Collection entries

####################

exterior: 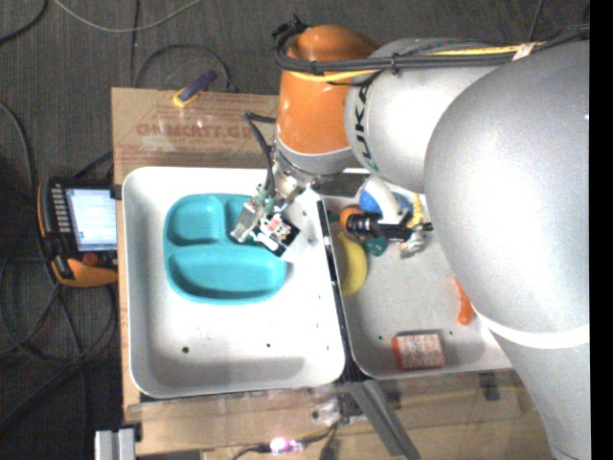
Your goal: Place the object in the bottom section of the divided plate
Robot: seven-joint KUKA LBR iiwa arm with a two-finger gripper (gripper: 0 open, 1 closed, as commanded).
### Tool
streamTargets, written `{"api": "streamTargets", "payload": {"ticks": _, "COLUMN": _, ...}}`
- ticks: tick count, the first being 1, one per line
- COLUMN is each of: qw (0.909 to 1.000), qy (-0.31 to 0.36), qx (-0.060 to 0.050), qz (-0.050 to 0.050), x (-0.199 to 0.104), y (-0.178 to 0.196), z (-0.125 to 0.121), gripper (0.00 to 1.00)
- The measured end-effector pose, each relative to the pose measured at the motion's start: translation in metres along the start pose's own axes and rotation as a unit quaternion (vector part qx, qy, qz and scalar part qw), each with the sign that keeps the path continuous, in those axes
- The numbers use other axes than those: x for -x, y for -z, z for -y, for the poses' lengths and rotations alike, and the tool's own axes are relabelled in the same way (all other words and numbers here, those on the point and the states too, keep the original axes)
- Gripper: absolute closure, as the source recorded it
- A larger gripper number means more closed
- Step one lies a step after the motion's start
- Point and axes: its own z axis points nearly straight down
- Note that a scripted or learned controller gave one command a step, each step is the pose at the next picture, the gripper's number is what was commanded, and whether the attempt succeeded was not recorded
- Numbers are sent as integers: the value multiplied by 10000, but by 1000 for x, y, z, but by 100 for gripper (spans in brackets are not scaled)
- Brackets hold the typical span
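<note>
End effector [257, 220] over divided plate [206, 257], fingertips indistinct.

"KU" on the arm [369, 123]

From here I see the arm [479, 113] covers much of the right bin [402, 305] and runs out of the frame at right. It hides part of the yellow object [354, 268]. The gripper [261, 220] is too small to judge.
</note>
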Motion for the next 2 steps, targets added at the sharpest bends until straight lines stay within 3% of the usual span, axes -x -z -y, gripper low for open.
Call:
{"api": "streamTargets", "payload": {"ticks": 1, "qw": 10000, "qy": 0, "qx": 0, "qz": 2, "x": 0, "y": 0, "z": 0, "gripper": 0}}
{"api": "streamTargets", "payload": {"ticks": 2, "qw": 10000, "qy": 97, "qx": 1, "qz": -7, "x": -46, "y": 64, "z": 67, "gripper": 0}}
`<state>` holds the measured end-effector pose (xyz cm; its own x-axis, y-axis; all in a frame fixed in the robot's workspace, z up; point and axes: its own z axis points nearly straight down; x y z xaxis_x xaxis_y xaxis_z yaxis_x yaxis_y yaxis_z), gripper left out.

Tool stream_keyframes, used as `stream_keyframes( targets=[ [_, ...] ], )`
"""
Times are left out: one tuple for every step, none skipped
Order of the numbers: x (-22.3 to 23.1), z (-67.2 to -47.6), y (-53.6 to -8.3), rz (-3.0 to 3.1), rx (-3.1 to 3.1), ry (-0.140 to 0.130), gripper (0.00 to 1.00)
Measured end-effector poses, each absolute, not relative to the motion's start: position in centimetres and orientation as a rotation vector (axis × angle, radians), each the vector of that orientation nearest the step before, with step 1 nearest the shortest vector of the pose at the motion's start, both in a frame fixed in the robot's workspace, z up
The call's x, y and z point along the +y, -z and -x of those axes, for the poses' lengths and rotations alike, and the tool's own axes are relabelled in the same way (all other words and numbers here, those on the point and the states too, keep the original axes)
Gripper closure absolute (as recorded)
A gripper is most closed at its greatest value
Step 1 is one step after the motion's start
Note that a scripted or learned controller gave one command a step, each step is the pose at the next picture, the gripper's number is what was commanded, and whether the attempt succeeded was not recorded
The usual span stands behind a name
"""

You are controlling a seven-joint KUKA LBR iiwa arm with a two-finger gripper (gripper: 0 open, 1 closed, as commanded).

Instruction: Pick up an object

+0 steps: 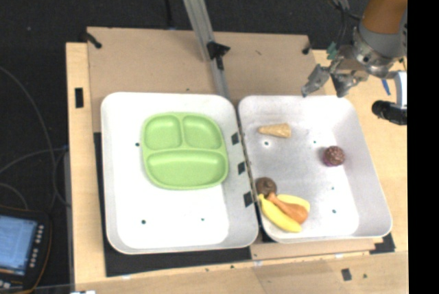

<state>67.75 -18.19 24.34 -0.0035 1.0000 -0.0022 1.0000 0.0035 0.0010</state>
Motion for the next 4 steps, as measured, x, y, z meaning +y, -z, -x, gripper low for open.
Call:
stream_keyframes(
  targets=[
    [-18.2,-67.7,-24.3,-2.215,2.225,0.003,0.00],
    [-18.2,-66.7,-18.9,-2.222,2.223,0.006,0.00],
    [-17.3,-66.7,-13.6,-2.220,2.226,0.005,0.00],
    [-17.5,-66.7,-10.0,-2.218,2.224,0.004,0.00]
  ],
)
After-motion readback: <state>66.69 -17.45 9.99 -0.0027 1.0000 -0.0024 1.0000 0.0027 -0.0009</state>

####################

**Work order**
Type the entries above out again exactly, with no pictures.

**Solution for this problem**
exterior: 
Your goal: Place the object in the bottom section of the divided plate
Robot: seven-joint KUKA LBR iiwa arm with a two-finger gripper (gripper: 0 open, 1 closed, as commanded).
### Tool
streamTargets, written `{"api": "streamTargets", "payload": {"ticks": _, "COLUMN": _, ...}}`
- ticks: tick count, the first being 1, one per line
- COLUMN is each of: qw (0.909 to 1.000), qy (-0.31 to 0.36), qx (-0.060 to 0.050), qz (-0.050 to 0.050), x (-0.199 to 0.104), y (-0.178 to 0.196), z (-0.125 to 0.121), gripper (0.00 to 1.00)
- The measured end-effector pose, each relative to the pose measured at the motion's start: translation in metres along the start pose's own axes and rotation as a unit quaternion (vector part qx, qy, qz and scalar part qw), each with the sign that keeps the path continuous, in those axes
- The numbers use other axes than those: x for -x, y for -z, z for -y, for the poses' lengths and rotations alike, and the tool's own axes are relabelled in the same way (all other words and numbers here, those on the point and the states too, keep the original axes)
- Gripper: absolute closure, as the source recorded it
- A larger gripper number means more closed
- Step one lies a step after the motion's start
- Point and axes: its own z axis points nearly straight down
- Note that a scripted or learned controller gave one command a step, each step is the pose at the next picture, the gripper's number is what was commanded, and whether the attempt succeeded was not recorded
- Numbers are sent as integers: the value multiplied by 10000, but by 1000 for x, y, z, but by 100 for gripper (spans in brackets are not scaled)
- Brackets hold the typical span
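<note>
End effector [257, 220] over divided plate [206, 257], fingertips indistinct.

"KU" on the arm [369, 123]

From here I see the arm [479, 113] covers much of the right bin [402, 305] and runs out of the frame at right. It hides part of the yellow object [354, 268]. The gripper [261, 220] is too small to judge.
</note>
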Motion for the next 2 steps, targets added at the sharpest bends until straight lines stay within 3% of the usual span, axes -x -z -y, gripper low for open.
Call:
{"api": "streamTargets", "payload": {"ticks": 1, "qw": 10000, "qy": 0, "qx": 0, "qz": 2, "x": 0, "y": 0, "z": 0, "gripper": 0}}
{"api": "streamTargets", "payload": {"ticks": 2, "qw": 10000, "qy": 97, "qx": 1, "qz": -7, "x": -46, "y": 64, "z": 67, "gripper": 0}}
`<state>` holds the measured end-effector pose (xyz cm; its own x-axis, y-axis; all in a frame fixed in the robot's workspace, z up; point and axes: its own z axis points nearly straight down; x y z xaxis_x xaxis_y xaxis_z yaxis_x yaxis_y yaxis_z), gripper left out.

Tool stream_keyframes, used as `stream_keyframes( targets=[ [_, ...] ], )`
"""
Times are left out: one tuple for every step, none skipped
Order of the numbers: x (-22.3 to 23.1), z (-67.2 to -47.6), y (-53.6 to -8.3), rz (-3.0 to 3.1), rx (-3.1 to 3.1), ry (-0.140 to 0.130), gripper (0.00 to 1.00)
Measured end-effector poses, each absolute, not relative to the motion's start: position in centimetres and orientation as a rotation vector (axis × angle, radians), each the vector of that orientation nearest the step before, with step 1 nearest the shortest vector of the pose at the motion's start, both in a frame fixed in the robot's workspace, z up
The call's x, y and z point along the +y, -z and -x of those axes, for the poses' lengths and rotations alike, and the tool's own axes are relabelled in the same way (all other words and numbers here, those on the point and the states too, keep the original axes)
Gripper closure absolute (as recorded)
A gripper is most closed at its greatest value
Step 1 is one step after the motion's start
Note that a scripted or learned controller gave one command a step, each step is the pose at the next picture, the gripper's number is what was commanded, and whether the attempt succeeded was not recorded
The usual span stands behind a name
"""

You are controlling a seven-joint KUKA LBR iiwa arm with a two-finger gripper (gripper: 0 open, 1 closed, as commanded).

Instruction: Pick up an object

+0 steps: 

<state>67.75 -18.19 24.34 -0.0035 1.0000 -0.0022 1.0000 0.0035 0.0010</state>
Motion for the next 4 steps, as measured, x, y, z meaning +y, -z, -x, gripper low for open.
Call:
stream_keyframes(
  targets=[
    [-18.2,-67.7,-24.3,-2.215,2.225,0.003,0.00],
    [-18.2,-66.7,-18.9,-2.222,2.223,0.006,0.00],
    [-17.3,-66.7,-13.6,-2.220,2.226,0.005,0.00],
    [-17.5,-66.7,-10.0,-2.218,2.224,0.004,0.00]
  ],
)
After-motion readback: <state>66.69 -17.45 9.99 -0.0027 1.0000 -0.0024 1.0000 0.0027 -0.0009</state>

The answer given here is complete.